▶ [DATA SUPPLIED]
::::::::

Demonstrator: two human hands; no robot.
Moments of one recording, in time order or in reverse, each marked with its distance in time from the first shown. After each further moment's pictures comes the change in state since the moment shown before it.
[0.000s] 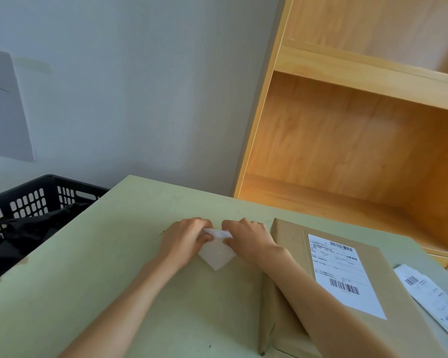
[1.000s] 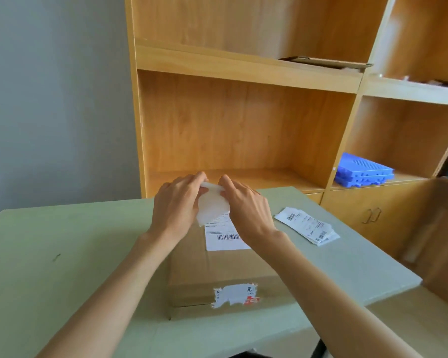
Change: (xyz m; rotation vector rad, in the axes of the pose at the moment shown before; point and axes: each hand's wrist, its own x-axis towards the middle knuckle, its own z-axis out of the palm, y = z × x) left_hand 0.010 0.199 0.003 0.026 0.322 0.507; right_hand -0.166 0.099 -0.054 0.022 0.616 0.372
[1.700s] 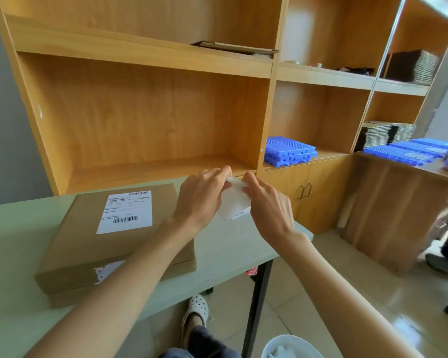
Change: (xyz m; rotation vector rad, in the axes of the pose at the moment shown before) left_hand 0.008 0.231 0.056 -0.216 -0.071 0.257; right_hand -0.134 0.176 -0.089 -0.101 0.056 0.224
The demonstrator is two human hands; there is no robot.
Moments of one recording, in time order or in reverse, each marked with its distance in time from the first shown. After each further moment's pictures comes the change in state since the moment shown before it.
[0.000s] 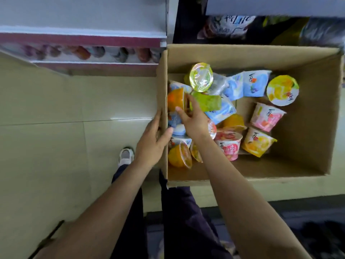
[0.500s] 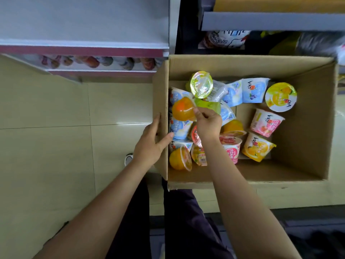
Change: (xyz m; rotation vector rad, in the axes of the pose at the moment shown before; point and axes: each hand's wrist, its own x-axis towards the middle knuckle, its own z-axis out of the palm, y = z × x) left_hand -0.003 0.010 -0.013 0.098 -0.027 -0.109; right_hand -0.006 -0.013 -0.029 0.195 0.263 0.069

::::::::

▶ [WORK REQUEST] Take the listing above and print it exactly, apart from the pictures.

▶ [TASK SOLUTION]
Demonstrator: two human hands; no robot.
Moments of one recording, in time order or in reverse, each marked with its distance in time from the first shown. After each further moment's pictures comes the change in state since the moment shown before it.
[0.000s] 
[1.000s] 
Change: (xyz m; rotation vector rad, in the axes of the pose at the moment shown before; point and axes: each hand's wrist, its own x-axis towards the middle knuckle, its own z-axis out of the palm, y = z × x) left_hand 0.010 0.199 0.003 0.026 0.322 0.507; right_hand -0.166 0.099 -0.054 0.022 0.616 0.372
[1.700s] 
Change: (xyz m; rotation vector rad, in the axes of the pose at the moment shown before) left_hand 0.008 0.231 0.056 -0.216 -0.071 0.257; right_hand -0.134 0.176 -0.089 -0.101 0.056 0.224
The demonstrator is two human hands; there is no robot.
Moments of one recording, in time order or in reverse, each marked with its distance in time from the first shown. After each further moment's pictures comes the change in state since the moment shown before it.
[0.000s] 
[0.500s] 
Change: (xyz m; rotation vector rad, in the axes of the pose at the moment shown before; point and axes: each hand's wrist, its own x-axis towards the middle knuckle, its own z-axis out of the palm, y = z × x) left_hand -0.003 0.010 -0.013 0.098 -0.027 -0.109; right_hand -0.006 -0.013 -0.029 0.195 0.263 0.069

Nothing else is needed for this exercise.